───── DATA RECORDS ─────

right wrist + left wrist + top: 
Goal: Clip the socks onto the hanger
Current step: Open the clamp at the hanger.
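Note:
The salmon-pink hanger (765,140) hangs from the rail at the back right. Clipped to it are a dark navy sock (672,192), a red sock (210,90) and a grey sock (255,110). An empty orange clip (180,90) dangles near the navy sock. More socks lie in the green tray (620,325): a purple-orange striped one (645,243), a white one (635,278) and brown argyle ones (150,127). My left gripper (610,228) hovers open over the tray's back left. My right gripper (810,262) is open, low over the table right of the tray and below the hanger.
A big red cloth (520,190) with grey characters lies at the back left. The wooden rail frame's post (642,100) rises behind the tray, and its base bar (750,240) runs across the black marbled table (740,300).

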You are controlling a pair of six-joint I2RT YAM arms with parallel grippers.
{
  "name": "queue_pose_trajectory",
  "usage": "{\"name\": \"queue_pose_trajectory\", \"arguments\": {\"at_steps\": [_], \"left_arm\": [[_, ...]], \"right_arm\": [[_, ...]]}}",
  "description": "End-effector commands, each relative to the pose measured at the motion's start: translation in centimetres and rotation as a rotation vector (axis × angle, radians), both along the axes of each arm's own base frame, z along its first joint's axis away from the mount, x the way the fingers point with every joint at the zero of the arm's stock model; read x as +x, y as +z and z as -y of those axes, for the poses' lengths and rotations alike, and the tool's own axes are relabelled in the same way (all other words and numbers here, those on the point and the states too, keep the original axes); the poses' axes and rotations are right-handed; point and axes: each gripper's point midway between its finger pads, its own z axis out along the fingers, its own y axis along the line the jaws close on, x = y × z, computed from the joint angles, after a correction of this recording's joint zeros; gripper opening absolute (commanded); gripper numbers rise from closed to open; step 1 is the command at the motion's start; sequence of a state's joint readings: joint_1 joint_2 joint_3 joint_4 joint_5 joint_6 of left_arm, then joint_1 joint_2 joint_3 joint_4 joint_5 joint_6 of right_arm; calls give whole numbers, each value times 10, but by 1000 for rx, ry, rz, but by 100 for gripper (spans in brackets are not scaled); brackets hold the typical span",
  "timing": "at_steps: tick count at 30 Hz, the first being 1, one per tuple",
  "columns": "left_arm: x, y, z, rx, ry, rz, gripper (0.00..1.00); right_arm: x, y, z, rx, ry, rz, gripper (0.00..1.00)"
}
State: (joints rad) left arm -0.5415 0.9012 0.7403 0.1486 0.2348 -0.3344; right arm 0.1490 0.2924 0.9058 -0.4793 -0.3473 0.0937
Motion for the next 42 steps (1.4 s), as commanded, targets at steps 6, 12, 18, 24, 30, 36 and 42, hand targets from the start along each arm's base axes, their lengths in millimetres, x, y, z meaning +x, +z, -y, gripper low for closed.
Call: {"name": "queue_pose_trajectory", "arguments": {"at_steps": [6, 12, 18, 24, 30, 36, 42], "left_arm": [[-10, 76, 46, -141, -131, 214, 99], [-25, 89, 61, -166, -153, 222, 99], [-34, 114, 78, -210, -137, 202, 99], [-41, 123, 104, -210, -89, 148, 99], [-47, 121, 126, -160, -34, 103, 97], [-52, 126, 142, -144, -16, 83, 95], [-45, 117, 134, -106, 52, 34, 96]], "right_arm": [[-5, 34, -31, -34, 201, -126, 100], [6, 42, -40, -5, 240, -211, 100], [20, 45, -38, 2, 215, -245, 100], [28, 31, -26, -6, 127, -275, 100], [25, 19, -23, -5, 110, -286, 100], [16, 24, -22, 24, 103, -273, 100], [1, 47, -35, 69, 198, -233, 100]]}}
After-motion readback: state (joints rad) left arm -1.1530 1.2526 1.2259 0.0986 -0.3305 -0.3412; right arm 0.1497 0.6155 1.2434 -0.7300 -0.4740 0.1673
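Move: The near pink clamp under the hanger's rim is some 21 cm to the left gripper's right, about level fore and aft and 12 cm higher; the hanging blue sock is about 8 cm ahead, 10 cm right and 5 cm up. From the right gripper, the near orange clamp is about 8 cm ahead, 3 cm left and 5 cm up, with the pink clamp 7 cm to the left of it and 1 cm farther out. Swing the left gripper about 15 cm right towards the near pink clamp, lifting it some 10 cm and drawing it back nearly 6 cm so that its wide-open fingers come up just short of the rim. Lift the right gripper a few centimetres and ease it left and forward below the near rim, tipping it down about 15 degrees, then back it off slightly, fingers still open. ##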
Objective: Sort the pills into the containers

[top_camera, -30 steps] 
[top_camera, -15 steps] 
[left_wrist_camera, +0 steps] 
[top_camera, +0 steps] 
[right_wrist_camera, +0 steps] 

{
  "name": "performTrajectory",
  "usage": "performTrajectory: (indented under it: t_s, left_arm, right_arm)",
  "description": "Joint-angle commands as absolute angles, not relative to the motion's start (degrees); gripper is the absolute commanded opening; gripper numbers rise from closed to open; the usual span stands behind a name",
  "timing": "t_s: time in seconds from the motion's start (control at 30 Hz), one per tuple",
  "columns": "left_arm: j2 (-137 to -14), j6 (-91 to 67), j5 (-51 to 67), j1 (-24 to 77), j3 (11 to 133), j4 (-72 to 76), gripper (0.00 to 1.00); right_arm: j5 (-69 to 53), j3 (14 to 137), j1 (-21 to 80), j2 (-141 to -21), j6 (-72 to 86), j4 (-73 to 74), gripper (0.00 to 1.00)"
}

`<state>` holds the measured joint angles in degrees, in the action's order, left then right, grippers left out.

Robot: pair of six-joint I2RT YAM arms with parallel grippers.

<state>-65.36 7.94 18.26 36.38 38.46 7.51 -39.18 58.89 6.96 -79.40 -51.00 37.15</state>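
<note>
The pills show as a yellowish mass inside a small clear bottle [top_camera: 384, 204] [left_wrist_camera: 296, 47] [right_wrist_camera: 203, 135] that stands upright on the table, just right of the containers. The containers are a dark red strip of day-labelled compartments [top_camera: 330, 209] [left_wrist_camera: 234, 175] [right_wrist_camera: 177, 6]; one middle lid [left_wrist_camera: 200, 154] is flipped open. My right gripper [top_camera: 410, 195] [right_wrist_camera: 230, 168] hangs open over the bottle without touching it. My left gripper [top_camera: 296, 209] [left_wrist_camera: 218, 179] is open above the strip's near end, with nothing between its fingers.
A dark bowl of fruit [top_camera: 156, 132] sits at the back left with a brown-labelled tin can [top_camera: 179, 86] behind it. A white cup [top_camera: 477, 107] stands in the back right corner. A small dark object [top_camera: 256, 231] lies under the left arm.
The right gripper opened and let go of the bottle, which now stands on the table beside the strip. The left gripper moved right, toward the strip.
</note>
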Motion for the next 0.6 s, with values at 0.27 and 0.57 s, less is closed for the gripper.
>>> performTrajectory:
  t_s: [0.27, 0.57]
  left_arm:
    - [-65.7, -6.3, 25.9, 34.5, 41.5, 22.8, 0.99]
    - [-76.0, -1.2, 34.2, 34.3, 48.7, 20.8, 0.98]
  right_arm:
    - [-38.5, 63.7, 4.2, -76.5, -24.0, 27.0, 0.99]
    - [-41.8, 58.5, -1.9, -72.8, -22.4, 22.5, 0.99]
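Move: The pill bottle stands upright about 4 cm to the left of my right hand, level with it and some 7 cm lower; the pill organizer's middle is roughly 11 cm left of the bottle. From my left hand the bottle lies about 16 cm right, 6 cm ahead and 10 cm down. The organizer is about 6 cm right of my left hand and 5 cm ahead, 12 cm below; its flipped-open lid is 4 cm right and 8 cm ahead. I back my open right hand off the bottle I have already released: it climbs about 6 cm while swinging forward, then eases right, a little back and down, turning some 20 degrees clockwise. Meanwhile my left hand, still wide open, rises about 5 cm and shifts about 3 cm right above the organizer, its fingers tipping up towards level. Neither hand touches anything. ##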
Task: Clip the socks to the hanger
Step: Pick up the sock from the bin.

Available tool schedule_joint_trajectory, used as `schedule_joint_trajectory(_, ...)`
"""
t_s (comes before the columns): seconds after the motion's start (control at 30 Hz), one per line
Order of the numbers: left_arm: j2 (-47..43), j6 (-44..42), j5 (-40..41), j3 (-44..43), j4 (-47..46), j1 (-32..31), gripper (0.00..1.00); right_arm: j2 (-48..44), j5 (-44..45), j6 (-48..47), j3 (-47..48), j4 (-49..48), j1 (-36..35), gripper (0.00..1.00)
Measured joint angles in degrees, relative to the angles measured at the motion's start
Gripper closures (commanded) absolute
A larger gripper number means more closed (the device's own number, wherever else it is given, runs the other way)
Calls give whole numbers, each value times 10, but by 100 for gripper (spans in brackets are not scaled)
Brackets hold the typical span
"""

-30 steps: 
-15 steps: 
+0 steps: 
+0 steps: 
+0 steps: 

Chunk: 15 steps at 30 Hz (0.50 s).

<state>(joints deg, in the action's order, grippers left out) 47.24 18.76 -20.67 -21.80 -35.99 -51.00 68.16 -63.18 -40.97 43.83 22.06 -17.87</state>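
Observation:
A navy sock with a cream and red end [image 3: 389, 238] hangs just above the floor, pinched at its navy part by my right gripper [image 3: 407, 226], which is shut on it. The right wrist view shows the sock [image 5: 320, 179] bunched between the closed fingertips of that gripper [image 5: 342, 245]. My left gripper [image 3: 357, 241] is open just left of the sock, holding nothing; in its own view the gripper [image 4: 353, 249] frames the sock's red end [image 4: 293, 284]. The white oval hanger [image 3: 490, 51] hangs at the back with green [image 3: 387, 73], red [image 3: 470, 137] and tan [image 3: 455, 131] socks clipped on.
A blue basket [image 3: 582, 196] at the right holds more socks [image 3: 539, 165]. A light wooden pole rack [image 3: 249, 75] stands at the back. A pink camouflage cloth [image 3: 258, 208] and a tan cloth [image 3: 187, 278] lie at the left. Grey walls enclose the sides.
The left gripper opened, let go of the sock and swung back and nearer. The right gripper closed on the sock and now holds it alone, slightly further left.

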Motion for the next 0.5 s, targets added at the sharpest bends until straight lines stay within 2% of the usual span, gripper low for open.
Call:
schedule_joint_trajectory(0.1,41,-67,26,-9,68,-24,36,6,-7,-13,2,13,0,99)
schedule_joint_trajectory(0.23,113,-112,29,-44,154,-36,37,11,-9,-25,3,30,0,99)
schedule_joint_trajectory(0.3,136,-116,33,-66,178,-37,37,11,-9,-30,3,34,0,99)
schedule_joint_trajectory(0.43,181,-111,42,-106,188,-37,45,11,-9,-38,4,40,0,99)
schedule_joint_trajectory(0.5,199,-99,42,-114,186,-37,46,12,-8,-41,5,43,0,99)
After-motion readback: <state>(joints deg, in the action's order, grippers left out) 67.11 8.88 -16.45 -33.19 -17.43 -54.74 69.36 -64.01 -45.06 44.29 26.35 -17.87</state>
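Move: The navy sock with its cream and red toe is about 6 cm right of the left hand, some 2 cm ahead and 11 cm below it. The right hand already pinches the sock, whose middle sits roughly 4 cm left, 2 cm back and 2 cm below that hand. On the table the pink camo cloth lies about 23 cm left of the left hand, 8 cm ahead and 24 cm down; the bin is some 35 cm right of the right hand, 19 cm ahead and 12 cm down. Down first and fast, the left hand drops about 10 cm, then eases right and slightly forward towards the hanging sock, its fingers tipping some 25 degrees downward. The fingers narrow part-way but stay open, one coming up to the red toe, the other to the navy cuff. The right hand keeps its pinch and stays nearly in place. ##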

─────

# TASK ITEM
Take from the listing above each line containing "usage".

# ANSWER TO THE PROBLEM
  "usage": "{\"name\": \"queue_pose_trajectory\", \"arguments\": {\"at_steps\": [_], \"left_arm\": [[_, ...]], \"right_arm\": [[_, ...]]}}",
  "usage": "performTrajectory: (indented under it: t_s, left_arm, right_arm)",

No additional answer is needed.